Page MenuHomePhabricator

Quarry suggests invalid database names, and doesn't suggest some valid database names
Open, Needs TriagePublic

Description

While the recent implementation of database name suggestion in T287471 is helpful, it has numerous invalid entries. As mentioned in T287471#7300959, this doesn't do much validation, and so it suggests things like "commonwiki_p" instead of "commonswiki_p". Additionally, it won't suggest e.g. iuwiki_p, even though that's a perfectly valid database name.

With the new database structure, there's no obvious way of finding all of the valid database names. Running SELECT dbname from wiki; on meta_p gives all the wiki databases, but leaves out those such as meta_p itself. In addition to the wikis themselves, there are at least:

  • meta_p
  • centralauth_p
  • information_schema
  • information_schema_p
  • heartbeat_p

though I don't believe this is exhaustive.

Event Timeline

With the new database structure, there's no obvious way of finding all of the valid database names.

The replicas are still organized in sections, so it's still possible to enumerate all available databases. You just have to run SHOW DATABASES for every host in s[1-8].analytics.db.svc.wikimedia.cloud. Probably would make sense to cache that somewhere and update it every so often. Of course, if the section organization changes, this method would break.

The other option would be to query something like all.dblist and maintain a separate list of non-wiki databases (meta_p, heartbeat_p, centralauth_p). That has the disadvantage of having to keep that list up-to-date if it ever changes.

I'm not sure which method would be better in the long run, but all.dblist is the "more supported" method.

information_schema should not be included, as querying it (apparently) causes problems. information_schema_p is also disabled in Quarry, because QueryRevision.is_allowed doesn't distinguish between the two.

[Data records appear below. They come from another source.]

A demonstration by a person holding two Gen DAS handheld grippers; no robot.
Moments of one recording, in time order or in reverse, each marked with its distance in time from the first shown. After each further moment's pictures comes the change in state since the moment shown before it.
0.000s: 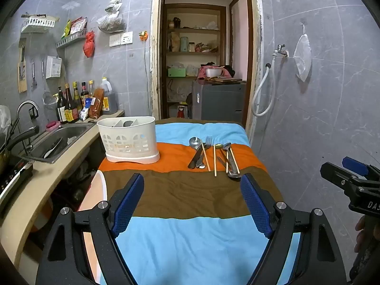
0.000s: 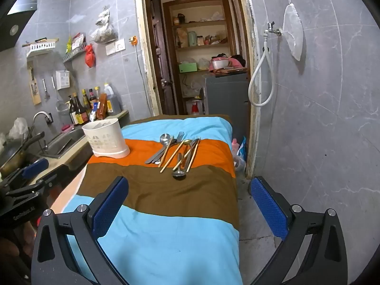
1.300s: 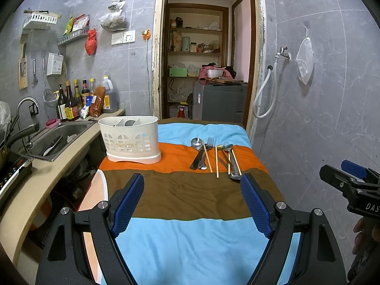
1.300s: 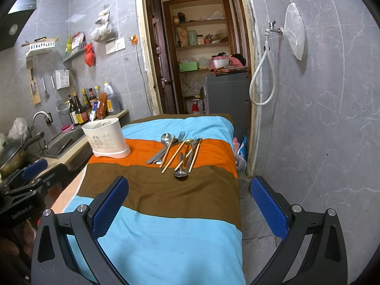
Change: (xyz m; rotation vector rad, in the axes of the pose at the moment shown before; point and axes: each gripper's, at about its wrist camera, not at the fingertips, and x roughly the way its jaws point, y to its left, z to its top) left arm 0.000 0.000 0.000 -0.010 0.000 -0.005; right arm 0.004 0.004 0.000 0.001 -0.001 0.002
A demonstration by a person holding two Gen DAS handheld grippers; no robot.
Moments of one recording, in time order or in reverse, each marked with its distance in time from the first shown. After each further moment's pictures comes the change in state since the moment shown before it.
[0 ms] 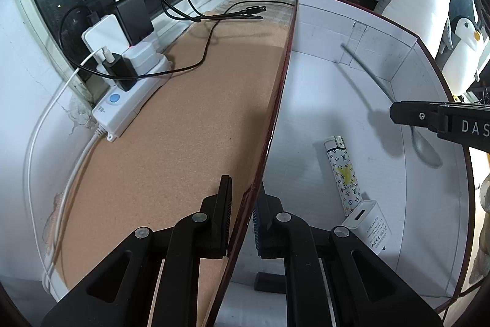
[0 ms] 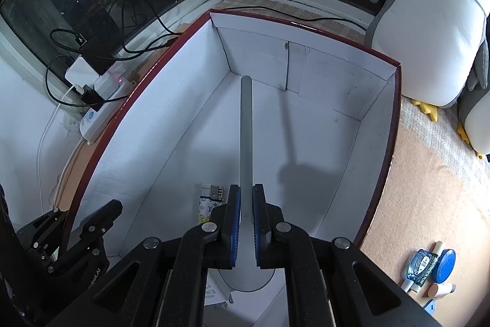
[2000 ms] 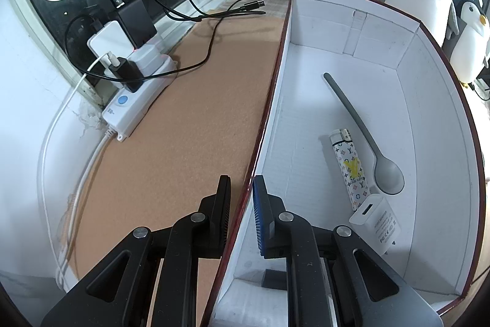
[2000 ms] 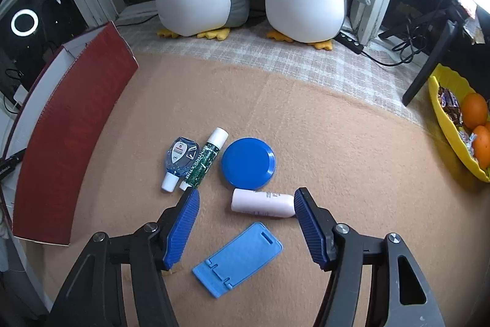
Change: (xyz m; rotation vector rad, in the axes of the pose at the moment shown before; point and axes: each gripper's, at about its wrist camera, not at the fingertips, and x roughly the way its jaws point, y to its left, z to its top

heartbeat_p actually shouldn't be included in the list, because with the multi-instance databases it only includes lag for the current slice. So you need to connect to a different database and then query heartbeat_p.heartbeat. So it's only meta_p and centralauth_p that need to be added. So all.dblist (or maybe open.dblist, or all.dblist - private.dblist) seems like the better option

the wiki replicas exclude private + closed wikis so you'd need open - private

All of the invalid database names can be removed from the suggestions if we limit them to only include db names against which successful queries have been run in the past. This doesn't seem to significantly increase the internal query runtime.

An ideal solution probably would be to maintain the list of valid dbnames through a cronjob.

With PR-24 closed, should this task be closed as resolved?